Task instructions: Give back the full listing exactly as it appears below.

Source records:
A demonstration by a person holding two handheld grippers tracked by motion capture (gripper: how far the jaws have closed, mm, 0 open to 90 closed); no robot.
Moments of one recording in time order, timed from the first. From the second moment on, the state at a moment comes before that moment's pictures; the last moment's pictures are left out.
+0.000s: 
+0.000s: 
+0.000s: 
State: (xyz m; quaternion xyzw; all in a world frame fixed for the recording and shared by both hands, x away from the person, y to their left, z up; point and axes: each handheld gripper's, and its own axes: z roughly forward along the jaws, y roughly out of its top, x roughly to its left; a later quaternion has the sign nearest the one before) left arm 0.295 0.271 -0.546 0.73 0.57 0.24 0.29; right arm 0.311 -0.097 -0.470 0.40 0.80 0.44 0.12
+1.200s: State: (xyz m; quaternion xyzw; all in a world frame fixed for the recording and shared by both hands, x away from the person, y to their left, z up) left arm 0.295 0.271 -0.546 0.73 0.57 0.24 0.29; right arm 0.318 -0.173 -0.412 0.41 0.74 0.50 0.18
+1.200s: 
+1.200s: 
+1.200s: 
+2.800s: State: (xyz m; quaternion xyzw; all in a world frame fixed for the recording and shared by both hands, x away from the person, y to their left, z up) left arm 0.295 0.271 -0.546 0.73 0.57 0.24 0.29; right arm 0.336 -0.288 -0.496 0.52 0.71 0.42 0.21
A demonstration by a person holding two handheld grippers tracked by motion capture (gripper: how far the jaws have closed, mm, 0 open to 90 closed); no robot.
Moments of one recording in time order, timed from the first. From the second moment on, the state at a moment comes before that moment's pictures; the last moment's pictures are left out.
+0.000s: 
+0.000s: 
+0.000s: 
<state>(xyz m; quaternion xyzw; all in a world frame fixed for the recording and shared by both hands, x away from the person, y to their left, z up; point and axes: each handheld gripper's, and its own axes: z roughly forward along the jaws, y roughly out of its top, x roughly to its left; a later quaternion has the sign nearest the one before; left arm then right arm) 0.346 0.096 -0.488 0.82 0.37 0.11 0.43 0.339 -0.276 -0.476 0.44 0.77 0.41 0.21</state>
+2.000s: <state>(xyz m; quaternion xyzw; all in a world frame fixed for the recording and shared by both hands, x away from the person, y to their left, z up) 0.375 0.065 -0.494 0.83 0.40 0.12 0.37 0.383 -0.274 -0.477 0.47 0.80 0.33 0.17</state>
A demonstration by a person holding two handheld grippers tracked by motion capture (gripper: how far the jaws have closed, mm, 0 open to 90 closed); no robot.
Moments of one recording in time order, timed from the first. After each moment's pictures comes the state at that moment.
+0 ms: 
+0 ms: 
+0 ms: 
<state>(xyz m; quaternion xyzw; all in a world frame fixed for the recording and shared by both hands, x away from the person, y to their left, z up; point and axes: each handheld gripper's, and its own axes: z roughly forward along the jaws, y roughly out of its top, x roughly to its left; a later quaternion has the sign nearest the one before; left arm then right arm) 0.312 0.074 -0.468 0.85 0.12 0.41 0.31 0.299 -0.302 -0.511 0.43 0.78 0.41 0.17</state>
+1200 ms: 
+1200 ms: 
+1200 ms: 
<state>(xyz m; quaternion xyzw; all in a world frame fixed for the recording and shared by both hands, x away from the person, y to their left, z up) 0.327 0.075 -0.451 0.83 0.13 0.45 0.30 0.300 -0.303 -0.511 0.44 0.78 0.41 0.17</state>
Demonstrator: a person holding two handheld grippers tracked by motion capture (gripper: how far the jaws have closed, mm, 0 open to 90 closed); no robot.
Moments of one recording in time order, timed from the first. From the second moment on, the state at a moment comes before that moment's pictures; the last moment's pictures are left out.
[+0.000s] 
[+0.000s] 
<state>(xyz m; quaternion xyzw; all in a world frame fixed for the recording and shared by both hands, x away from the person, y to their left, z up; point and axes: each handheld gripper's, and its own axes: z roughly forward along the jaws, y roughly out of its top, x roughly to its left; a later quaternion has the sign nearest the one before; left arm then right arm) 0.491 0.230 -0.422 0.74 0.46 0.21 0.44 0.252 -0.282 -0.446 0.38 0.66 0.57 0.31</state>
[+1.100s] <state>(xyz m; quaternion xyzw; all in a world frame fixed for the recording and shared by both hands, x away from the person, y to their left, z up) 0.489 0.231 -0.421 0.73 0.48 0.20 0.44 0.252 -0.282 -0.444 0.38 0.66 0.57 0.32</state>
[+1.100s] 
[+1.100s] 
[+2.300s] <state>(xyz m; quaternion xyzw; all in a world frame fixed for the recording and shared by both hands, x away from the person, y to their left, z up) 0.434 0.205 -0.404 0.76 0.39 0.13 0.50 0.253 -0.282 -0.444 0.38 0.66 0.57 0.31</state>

Solution:
A demonstration by a person holding two handheld grippers tracked by motion capture (gripper: how far the jaws have closed, mm, 0 open to 90 closed); no robot.
Moments of one recording in time order, timed from the first. From the second moment on, the state at a moment comes before that moment's pictures; the last moment's pictures are left out.
+0.000s: 
+0.000s: 
+0.000s: 
State: (xyz m; quaternion xyzw; all in a world frame fixed for the recording and shared by both hands, x away from the person, y to their left, z up; point and axes: each handheld gripper's, and its own axes: z roughly forward along the jaws, y roughly out of its top, x roughly to its left; a later quaternion has the sign nearest the one before) left arm 0.295 0.271 -0.546 0.73 0.57 0.24 0.29; right arm 0.311 -0.097 -0.470 0.40 0.80 0.44 0.12
+1.200s: State: (xyz m; quaternion xyzw; all in a world frame fixed for the recording and shared by both hands, x away from the person, y to their left, z up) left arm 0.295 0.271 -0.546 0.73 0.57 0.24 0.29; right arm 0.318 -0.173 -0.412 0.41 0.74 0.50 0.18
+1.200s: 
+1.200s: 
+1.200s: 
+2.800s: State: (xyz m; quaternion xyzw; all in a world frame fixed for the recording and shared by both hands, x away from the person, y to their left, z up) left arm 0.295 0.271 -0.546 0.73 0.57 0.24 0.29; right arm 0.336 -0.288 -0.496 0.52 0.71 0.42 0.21
A demonstration by a person holding two handheld grippers tracked by motion capture (gripper: how far the jaws have closed, mm, 0 open to 90 closed); no robot.
Moments of one recording in time order, timed from the first. From the second moment on, the state at a moment comes before that moment's pictures; the last moment's pictures are left out.
+0.000s: 
+0.000s: 
+0.000s: 
<state>(xyz m; quaternion xyzw; all in a world frame fixed for the recording and shared by both hands, x away from the person, y to their left, z up; point and axes: each handheld gripper's, and its own axes: z roughly forward along the jaws, y roughly out of its top, x roughly to its left; a later quaternion has the sign nearest the one before; left arm then right arm) 0.346 0.096 -0.488 0.82 0.37 0.11 0.43 0.339 -0.276 -0.476 0.44 0.77 0.41 0.21</state>
+2.000s: <state>(xyz m; quaternion xyzw; all in a world frame fixed for the recording and shared by both hands, x away from the person, y to their left, z up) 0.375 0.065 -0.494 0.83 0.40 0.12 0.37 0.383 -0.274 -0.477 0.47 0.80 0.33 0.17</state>
A demonstration by a person holding two handheld grippers tracked by motion capture (gripper: how far the jaws have closed, mm, 0 open to 90 closed); no robot.
Moments of one recording in time order, timed from the first. After each moment's pictures comes the state at that moment.
+0 ms: 
+0 ms: 
+0 ms: 
<state>(xyz m; quaternion xyzw; all in a world frame fixed for the recording and shared by both hands, x away from the person, y to their left, z up; point and axes: each handheld gripper's, and its own axes: z roughly forward along the jaws, y roughly out of its top, x roughly to its left; a later quaternion has the sign nearest the one before; left arm then right arm) 0.312 0.074 -0.468 0.85 0.12 0.41 0.31 0.299 -0.302 -0.511 0.43 0.78 0.41 0.17</state>
+1200 ms: 
+1200 ms: 
+1200 ms: 
<state>(xyz m; quaternion xyzw; all in a world frame fixed for the recording and shared by both hands, x away from the person, y to their left, z up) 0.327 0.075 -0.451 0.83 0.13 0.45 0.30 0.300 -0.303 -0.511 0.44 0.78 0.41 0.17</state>
Demonstrator: a person holding two handheld grippers tracked by motion capture (gripper: how far the jaws have closed, mm, 0 open to 90 closed); no robot.
Moments of one recording in time order, timed from the first. From the second moment on, the state at a moment comes before that moment's pictures; the last moment's pictures are left out.
[+0.000s] 
[+0.000s] 
<state>(xyz m; quaternion xyzw; all in a world frame fixed for the recording and shared by both hands, x away from the person, y to their left, z up; point and axes: each handheld gripper's, and its own axes: z roughly forward along the jaws, y roughly out of its top, x roughly to its left; a later quaternion has the sign nearest the one before; left arm then right arm) 0.491 0.230 -0.422 0.74 0.46 0.21 0.44 0.252 -0.282 -0.446 0.38 0.66 0.57 0.31</state>
[+1.100s] <state>(xyz m; quaternion xyzw; all in a world frame fixed for the recording and shared by both hands, x away from the person, y to their left, z up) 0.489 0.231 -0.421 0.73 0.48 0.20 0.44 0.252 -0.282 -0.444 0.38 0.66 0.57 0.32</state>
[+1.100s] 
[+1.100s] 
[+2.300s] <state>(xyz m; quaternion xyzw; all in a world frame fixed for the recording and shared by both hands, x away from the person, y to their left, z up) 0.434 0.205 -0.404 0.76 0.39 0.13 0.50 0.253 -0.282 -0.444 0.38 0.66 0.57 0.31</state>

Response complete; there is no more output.